**TO DO**
No line of the records may be dropped; print them all again exactly.

START RECORDS FOR PROCESSING

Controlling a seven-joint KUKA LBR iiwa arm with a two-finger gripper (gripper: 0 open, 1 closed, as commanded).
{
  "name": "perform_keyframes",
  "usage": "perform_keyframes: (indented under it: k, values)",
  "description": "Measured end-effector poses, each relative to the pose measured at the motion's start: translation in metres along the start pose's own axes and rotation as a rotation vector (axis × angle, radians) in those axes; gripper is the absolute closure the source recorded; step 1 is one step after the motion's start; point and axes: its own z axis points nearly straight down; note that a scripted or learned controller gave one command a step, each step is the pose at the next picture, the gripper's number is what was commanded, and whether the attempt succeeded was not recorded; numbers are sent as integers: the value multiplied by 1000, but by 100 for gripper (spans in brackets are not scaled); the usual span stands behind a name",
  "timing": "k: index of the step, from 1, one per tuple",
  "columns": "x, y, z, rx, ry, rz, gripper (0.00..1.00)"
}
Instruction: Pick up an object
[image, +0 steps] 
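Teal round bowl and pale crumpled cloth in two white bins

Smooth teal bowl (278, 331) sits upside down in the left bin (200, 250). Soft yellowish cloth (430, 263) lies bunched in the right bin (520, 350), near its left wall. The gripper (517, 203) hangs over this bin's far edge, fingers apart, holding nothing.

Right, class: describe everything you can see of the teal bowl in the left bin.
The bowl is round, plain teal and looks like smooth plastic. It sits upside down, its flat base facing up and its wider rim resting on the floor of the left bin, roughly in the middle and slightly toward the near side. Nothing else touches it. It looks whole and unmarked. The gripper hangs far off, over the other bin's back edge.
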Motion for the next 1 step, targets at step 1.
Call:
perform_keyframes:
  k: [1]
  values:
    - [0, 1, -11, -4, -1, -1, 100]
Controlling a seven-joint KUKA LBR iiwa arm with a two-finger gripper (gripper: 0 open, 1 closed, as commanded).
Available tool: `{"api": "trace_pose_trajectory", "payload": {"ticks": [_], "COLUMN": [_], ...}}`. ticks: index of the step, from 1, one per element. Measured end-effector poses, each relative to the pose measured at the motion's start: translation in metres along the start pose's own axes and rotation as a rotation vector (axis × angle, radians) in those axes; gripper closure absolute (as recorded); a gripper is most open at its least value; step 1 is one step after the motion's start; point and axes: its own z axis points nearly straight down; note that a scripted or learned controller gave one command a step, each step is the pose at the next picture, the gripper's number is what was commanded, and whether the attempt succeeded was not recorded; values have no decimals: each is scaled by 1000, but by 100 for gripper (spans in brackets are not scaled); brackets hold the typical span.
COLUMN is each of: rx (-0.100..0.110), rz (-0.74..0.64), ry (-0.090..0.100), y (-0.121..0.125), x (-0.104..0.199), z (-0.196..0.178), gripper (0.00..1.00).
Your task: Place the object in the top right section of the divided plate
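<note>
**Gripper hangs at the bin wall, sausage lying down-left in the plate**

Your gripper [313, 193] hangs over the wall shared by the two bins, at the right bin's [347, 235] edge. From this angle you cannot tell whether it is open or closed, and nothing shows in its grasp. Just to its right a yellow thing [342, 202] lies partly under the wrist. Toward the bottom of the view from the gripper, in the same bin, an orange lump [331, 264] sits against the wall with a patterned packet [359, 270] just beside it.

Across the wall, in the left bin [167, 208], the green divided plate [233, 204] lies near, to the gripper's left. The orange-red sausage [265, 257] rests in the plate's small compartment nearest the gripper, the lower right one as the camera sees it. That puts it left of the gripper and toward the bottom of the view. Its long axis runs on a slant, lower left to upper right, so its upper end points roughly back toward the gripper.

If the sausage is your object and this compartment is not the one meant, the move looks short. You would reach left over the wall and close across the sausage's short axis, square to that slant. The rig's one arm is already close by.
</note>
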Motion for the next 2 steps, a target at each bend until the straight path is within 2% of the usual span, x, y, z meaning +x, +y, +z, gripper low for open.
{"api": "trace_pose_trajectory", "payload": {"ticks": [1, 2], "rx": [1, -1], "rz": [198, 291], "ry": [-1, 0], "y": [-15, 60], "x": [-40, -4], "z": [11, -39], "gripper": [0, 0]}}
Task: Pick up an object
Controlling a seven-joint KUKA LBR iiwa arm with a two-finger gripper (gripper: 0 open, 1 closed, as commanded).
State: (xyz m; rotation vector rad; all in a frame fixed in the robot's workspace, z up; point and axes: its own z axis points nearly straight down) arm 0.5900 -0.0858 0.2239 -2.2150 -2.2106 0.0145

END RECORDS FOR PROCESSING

**RESPONSE**
Controlling a seven-joint KUKA LBR iiwa arm with a two-finger gripper (gripper: 0 open, 1 closed, as commanded).
{
  "name": "perform_keyframes",
  "usage": "perform_keyframes: (indented under it: k, values)",
  "description": "Measured end-effector poses, each relative to the pose measured at the motion's start: translation in metres along the start pose's own axes and rotation as a rotation vector (axis × angle, radians) in those axes; gripper is the absolute closure the source recorded; step 1 is one step after the motion's start; point and axes: its own z axis points nearly straight down; note that a scripted or learned controller gave one command a step, each step is the pose at the next picture, the gripper's number is what was commanded, and whether the attempt succeeded was not recorded; numbers are sent as integers: the value multiplied by 1000, but by 100 for gripper (spans in brackets are not scaled); the usual span stands behind a name",
  "timing": "k: index of the step, from 1, one per tuple",
  "columns": "x, y, z, rx, ry, rz, gripper (0.00..1.00)"
}
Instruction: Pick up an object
[image, +0 steps] 
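Teal round bowl and pale crumpled cloth in two white bins

Smooth teal bowl (278, 331) sits upside down in the left bin (200, 250). Soft yellowish cloth (430, 263) lies bunched in the right bin (520, 350), near its left wall. The gripper (517, 203) hangs over this bin's far edge, fingers apart, holding nothing.

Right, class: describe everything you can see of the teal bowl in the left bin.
The bowl is round, plain teal and looks like smooth plastic. It sits upside down, its flat base facing up and its wider rim resting on the floor of the left bin, roughly in the middle and slightly toward the near side. Nothing else touches it. It looks whole and unmarked. The gripper hangs far off, over the other bin's back edge.
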Motion for the next 1 step, targets at step 1.
Call:
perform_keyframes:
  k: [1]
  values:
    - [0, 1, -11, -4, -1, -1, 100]
Controlling a seven-joint KUKA LBR iiwa arm with a two-finger gripper (gripper: 0 open, 1 closed, as commanded).
Available tool: `{"api": "trace_pose_trajectory", "payload": {"ticks": [_], "COLUMN": [_], ...}}`. ticks: index of the step, from 1, one per element. Measured end-effector poses, each relative to the pose measured at the motion's start: translation in metres along the start pose's own axes and rotation as a rotation vector (axis × angle, radians) in those axes; gripper closure absolute (as recorded); a gripper is most open at its least value; step 1 is one step after the motion's start; point and axes: its own z axis points nearly straight down; note that a scripted or learned controller gave one command a step, each step is the pose at the next picture, the gripper's number is what was commanded, and whether the attempt succeeded was not recorded; values have no decimals: each is scaled by 1000, but by 100 for gripper (spans in brackets are not scaled); brackets hold the typical span.
COLUMN is each of: rx (-0.100..0.110), rz (-0.74..0.64), ry (-0.090..0.100), y (-0.121..0.125), x (-0.104..0.199), z (-0.196..0.178), gripper (0.00..1.00).
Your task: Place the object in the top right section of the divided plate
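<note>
**Gripper hangs at the bin wall, sausage lying down-left in the plate**

Your gripper [313, 193] hangs over the wall shared by the two bins, at the right bin's [347, 235] edge. From this angle you cannot tell whether it is open or closed, and nothing shows in its grasp. Just to its right a yellow thing [342, 202] lies partly under the wrist. Toward the bottom of the view from the gripper, in the same bin, an orange lump [331, 264] sits against the wall with a patterned packet [359, 270] just beside it.

Across the wall, in the left bin [167, 208], the green divided plate [233, 204] lies near, to the gripper's left. The orange-red sausage [265, 257] rests in the plate's small compartment nearest the gripper, the lower right one as the camera sees it. That puts it left of the gripper and toward the bottom of the view. Its long axis runs on a slant, lower left to upper right, so its upper end points roughly back toward the gripper.

If the sausage is your object and this compartment is not the one meant, the move looks short. You would reach left over the wall and close across the sausage's short axis, square to that slant. The rig's one arm is already close by.
</note>
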Motion for the next 2 steps, a target at each bend until the straight path is within 2% of the usual span, x, y, z meaning +x, +y, +z, gripper low for open.
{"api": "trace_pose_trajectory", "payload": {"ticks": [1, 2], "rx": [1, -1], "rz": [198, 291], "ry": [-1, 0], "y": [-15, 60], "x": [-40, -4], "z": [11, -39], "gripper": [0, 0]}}
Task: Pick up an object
Controlling a seven-joint KUKA LBR iiwa arm with a two-finger gripper (gripper: 0 open, 1 closed, as commanded).
State: (xyz m; rotation vector rad; all in a frame fixed in the robot's workspace, z up; point and axes: its own z axis points nearly straight down) arm 0.5900 -0.0858 0.2239 -2.2150 -2.2106 0.0145

Now the exercise is complete.